Minor rise in Indian students choosing UK universities
A major reason for Indian students staying away from UK in recent years is the closure in 2012 of the post-study work visa, which was popular among self-financing students.
New figures released on Thursday show a minor increase in the number of students coming to the United Kingdom for higher studies, but the overall number remains around 50% less than that in 2010-11.
The Higher Education Statistics Agency (HESA) said the number of Indian students declined 26% between 2012-13 and 2016-17, even though India remains the country with the fourth largest number of students in the UK. The list is topped by China.
New Indian students enrolling on first-year courses rose from 9,095 in 2015-16 to 9,720 in 2016-17. The overall number of Indian students in 2010-2011 was 39,090, but the figure for 2016-17 was 16,550, reflecting the shift in perceptions over the years due to visa curbs.

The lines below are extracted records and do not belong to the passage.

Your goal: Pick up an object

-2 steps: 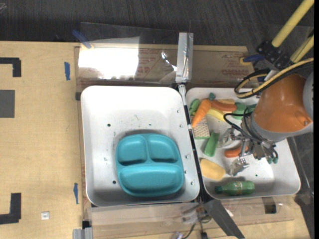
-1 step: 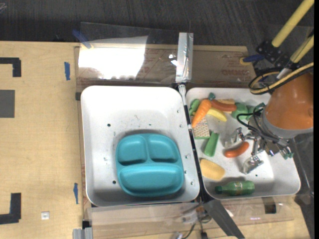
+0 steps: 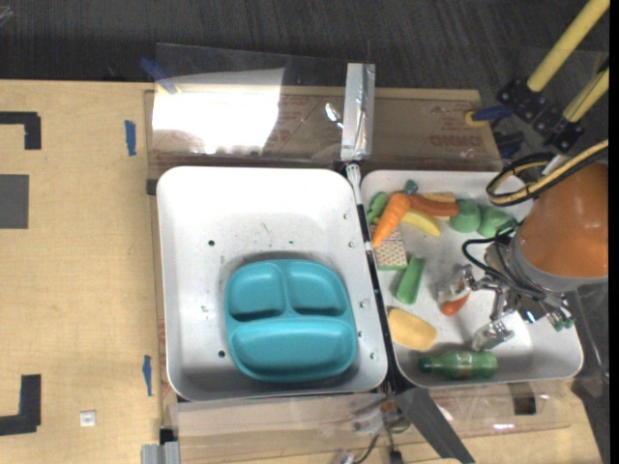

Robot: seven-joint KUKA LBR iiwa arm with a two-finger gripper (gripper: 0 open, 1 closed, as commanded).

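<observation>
Green bottle (image 3: 458,362): lies on its side along the lower edge of the right bin (image 3: 561,361), at the lower right of the frame.
Yellow piece (image 3: 412,331): a rounded yellow item just above and left of the bottle, near the wall between the two bins.
Gripper (image 3: 476,307): reaches in from the right over the right bin; its metal fingers (image 3: 493,332) stand spread apart, one near a small red-orange piece (image 3: 454,303) and one lower, close above the bottle. Nothing is seen clamped between them.
Arm: the orange band (image 3: 573,228) fills the right edge of the frame, with black cables looping around it.
Blue tray (image 3: 289,318): a teal divided tray sits in the lower half of the left bin (image 3: 193,211), tilted slightly.
Green stick (image 3: 411,278): a long green piece lies at a slant in the middle of the right bin, beside a small checkered square (image 3: 391,253).
Toy food pile: a carrot (image 3: 389,217), a yellow banana-like piece (image 3: 422,223) and green items (image 3: 477,217) crowd the upper part of the right bin.
Surface (image 3: 77,259): pale wood with black corner marks at the left of the frame.
Far edge: a clear plastic sheet (image 3: 232,114) and a silver taped post (image 3: 358,114) stand behind the bins.
</observation>
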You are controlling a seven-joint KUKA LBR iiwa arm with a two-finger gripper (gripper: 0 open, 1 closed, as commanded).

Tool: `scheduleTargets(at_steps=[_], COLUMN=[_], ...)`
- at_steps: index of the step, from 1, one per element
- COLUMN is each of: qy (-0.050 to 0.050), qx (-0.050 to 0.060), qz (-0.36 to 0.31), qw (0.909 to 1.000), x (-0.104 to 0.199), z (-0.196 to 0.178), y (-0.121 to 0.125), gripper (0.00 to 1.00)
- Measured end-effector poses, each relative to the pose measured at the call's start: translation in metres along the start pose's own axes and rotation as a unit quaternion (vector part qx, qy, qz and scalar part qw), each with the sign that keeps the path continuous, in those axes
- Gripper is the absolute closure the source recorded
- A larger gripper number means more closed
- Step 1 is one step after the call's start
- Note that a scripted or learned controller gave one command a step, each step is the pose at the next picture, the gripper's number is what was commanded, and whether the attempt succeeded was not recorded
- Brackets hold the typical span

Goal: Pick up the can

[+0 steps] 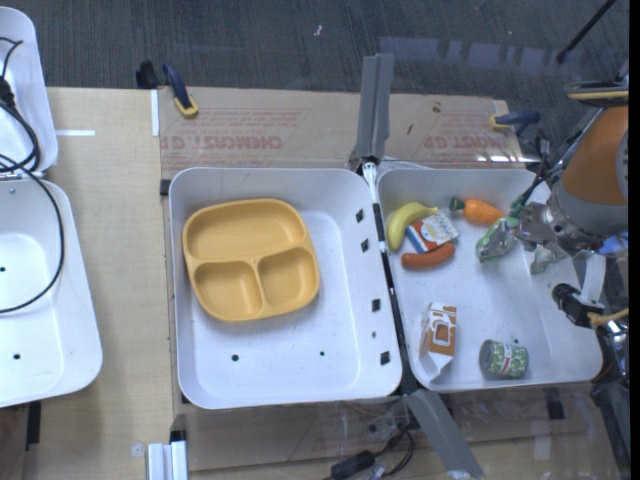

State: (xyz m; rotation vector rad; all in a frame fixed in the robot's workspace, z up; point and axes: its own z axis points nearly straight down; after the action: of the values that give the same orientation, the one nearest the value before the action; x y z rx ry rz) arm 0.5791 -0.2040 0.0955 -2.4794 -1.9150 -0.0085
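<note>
The arm [600,168] was cut off by the right edge, the end effector [520,240] was too small and cluttered to read, and the white tub [40,298] ran off the left edge.

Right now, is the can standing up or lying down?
Lying down: the can rests on its side in the right bin, its round end facing left.
</note>
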Motion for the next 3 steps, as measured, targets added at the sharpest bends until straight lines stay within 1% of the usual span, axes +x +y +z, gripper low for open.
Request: scheduleTargets(at_steps=[1,2,3], qy=[-0.002,-0.005,-0.005], qx=[-0.003,-0.001,-0.001], qz=[0.0,-0.001,-0.015], qw=[1.0,1.0,0.9999], x=[0.002,0.016,0.021], z=[0.001,0.005,0.004], y=[-0.002,-0.049,-0.006], gripper=[0.0,0.0,0.0])
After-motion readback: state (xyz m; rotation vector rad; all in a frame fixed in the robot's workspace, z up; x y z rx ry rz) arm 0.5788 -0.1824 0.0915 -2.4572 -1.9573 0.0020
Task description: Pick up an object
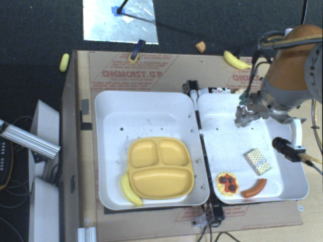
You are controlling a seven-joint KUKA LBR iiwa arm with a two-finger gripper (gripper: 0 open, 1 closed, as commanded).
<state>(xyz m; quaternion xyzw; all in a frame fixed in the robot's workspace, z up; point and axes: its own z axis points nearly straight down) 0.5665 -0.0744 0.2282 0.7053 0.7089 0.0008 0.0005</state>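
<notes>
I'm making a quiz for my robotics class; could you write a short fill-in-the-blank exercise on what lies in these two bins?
1. The yellow three-compartment plastic tray lies in the ____ white bin.
2. The yellow toy banana lies against the tray's ____ corner.
3. The red toy sausage lies just right of the small round toy ____.
4. The gripper hangs over the ____ white bin.

Missing words: left; lower-left; pizza; right

Right bin (222, 135): far half open floor; near edge crowded by patterned block (257, 161), sausage (253, 187), pizza toy (227, 183).
</notes>
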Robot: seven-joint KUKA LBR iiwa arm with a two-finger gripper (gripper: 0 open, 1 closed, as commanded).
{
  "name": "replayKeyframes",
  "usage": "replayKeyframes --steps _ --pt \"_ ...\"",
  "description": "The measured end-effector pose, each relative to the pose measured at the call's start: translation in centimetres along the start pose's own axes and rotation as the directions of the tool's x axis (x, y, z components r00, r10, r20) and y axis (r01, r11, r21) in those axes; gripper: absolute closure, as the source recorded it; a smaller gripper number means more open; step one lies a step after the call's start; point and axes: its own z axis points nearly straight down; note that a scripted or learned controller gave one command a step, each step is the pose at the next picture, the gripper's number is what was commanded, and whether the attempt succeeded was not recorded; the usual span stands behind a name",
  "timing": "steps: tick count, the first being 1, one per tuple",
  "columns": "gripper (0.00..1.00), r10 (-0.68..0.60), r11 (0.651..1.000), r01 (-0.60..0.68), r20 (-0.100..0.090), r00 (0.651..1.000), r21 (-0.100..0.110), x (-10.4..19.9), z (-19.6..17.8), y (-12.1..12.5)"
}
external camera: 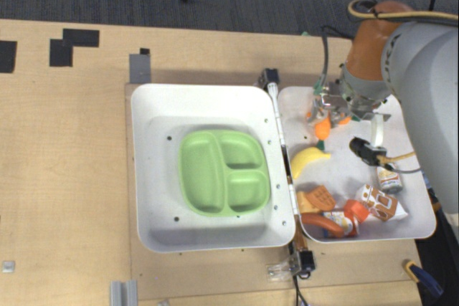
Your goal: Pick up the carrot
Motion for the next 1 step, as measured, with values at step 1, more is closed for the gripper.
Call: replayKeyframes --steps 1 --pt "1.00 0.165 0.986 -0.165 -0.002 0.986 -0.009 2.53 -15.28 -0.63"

The figures suggest that the marginal increase in Indian student numbers was at the postgraduate level. The largest drop was for vocational courses, mainly due to the closure of several bogus colleges which were recruiting non-EU students for non-academic purposes.
A major reason for Indian students staying away from UK in recent years was the closure in 2012 of the post-study work visa, which was popular among self-financing students. It is unlikely to be re-introduced anytime soon.

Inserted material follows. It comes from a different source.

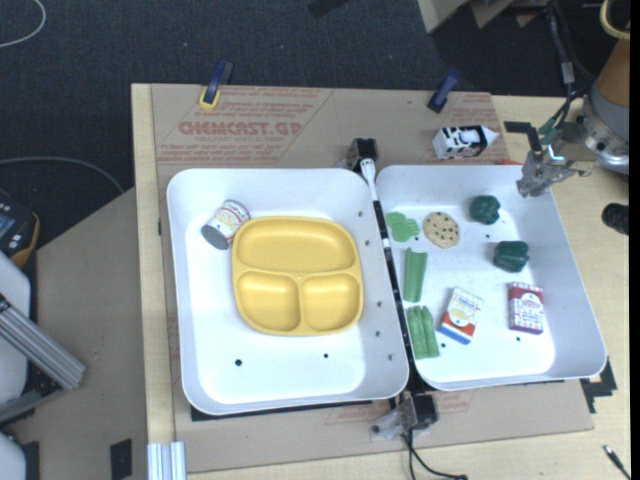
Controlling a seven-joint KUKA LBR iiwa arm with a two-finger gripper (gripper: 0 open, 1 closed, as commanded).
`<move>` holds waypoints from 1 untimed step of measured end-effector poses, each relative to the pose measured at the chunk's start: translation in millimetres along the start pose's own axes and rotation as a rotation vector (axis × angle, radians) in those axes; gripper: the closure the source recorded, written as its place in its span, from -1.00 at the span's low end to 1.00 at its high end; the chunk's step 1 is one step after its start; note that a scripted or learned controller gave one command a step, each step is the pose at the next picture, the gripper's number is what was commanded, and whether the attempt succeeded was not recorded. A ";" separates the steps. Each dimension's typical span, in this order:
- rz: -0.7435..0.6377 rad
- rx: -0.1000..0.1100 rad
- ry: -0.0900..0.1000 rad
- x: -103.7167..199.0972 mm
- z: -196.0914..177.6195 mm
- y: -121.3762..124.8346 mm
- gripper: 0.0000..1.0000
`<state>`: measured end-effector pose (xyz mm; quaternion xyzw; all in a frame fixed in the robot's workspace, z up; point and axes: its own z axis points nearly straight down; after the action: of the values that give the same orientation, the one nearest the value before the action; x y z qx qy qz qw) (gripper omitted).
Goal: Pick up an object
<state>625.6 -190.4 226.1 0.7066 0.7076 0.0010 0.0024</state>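
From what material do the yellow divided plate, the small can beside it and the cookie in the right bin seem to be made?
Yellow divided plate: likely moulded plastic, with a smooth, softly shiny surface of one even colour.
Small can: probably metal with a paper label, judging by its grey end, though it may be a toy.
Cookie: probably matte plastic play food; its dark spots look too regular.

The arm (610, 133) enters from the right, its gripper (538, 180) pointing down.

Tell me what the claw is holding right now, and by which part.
Nothing is visibly held. The claw sits at the right bin's far right corner, with no object seen in it.
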 end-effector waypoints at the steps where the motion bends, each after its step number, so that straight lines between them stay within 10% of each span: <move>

However, there have been some recent relaxations — a visa pilot running at 27 universities allows Indian and other non-EU students more time to find employment after completing their studies, while another relaxation will allow taking up employment after completion of the course, without waiting for the degrees to be awarded.
International students are increasingly on the Brexit political agenda, particularly in the forthcoming legislation to put in place the immigration system after the UK leaves the European Union. There is a growing consensus that they not be counted as immigrants.

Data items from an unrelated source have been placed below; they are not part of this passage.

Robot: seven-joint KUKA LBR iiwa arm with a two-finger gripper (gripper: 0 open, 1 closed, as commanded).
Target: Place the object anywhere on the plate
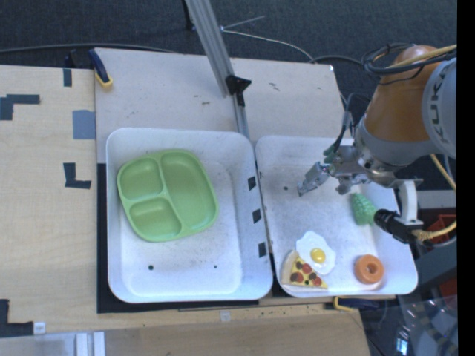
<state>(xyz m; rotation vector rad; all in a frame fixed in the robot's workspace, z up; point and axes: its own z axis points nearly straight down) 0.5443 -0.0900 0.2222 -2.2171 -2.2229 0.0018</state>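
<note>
A green plate (167, 195) with three compartments lies in the left bin (133, 280), nothing on it. In the right bin (278, 162) lie a fried egg (315, 253), a pizza slice (303, 272), an orange donut (369, 269) and a green leafy piece (363, 208). My gripper (310, 181) hangs over the bare upper middle of the right bin, left of the green piece and above the egg. Nothing shows in its grasp.
A metal pole (215, 43) slants down from the top to the seam between the bins. Cables (401, 225) hang off the arm over the right bin's right edge. A blue and yellow clamp (100, 69) lies on the bench at the upper left.
</note>
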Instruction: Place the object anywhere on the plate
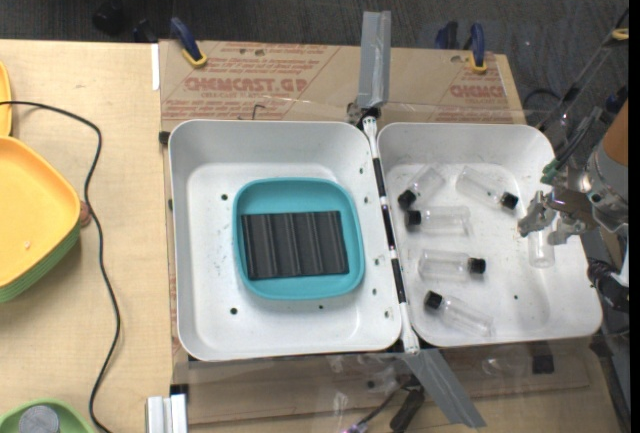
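A teal plate with a dark grey ribbed centre lies in the left bin. Several clear vials with black caps lie scattered in the right bin, among them one at the back and one near the front. My gripper hangs over the right bin's right side, far from the plate. A clear vial stands upright between its fingertips, just above the bin floor, and the fingers are shut on it.
A raised divider separates the two bins. Yellow and green dishes sit on the wooden table at the left, with a black cable running beside them. Two more vials lie in the middle of the right bin.
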Robot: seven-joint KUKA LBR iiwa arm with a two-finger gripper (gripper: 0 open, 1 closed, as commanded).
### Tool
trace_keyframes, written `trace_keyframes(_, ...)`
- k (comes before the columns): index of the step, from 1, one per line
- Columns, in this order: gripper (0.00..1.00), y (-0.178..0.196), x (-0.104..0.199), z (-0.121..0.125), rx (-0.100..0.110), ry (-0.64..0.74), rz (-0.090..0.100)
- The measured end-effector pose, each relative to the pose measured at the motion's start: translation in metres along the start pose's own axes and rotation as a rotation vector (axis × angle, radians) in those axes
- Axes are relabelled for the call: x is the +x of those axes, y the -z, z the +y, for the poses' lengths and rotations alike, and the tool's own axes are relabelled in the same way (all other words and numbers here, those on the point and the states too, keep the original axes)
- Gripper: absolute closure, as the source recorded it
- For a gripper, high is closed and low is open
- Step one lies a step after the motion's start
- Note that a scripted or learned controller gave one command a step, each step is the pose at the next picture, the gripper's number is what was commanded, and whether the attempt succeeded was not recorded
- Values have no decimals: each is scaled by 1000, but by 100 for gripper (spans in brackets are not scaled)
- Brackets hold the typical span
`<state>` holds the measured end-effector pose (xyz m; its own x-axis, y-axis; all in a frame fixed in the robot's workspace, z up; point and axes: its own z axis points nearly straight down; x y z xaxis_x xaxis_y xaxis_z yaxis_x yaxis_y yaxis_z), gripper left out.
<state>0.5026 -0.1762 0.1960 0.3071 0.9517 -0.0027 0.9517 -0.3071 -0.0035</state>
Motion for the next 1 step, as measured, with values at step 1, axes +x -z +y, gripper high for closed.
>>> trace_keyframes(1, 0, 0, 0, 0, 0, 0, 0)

Various official reports have belied claims that many non-EU students do not return after completing studies, adding more pressure on Prime Minister Theresa May to remove students from net migration figures, and thus exclude them from steps to curb immigration.
A new report on Thursday by Higher Education Policy Institute and Kaplan International Pathways said Indian and other non-EU students bring a net benefit of £20.3 billion to the UK economy, adding further data to demands to relax visa norms for them.
Responding to the report, Alistair Jarvis, chief executive of Universities UK, the umbrella organization of all UK universities, said: “This report confirms the vital net contribution international students make to the UK.
“This is both in terms of their contribution to the economy, and their positive cultural and academic impact on campuses. It is clear that this positive impact extends to university towns and cities in all corners of the UK.
“Looking ahead, we need to see a new post-Brexit immigration policy that encourages all suitably qualified international students to choose to study in the UK. This includes enhancing the post-study work opportunities for qualified international graduates, as many of our international competitors have been doing to improve their student visa offer.”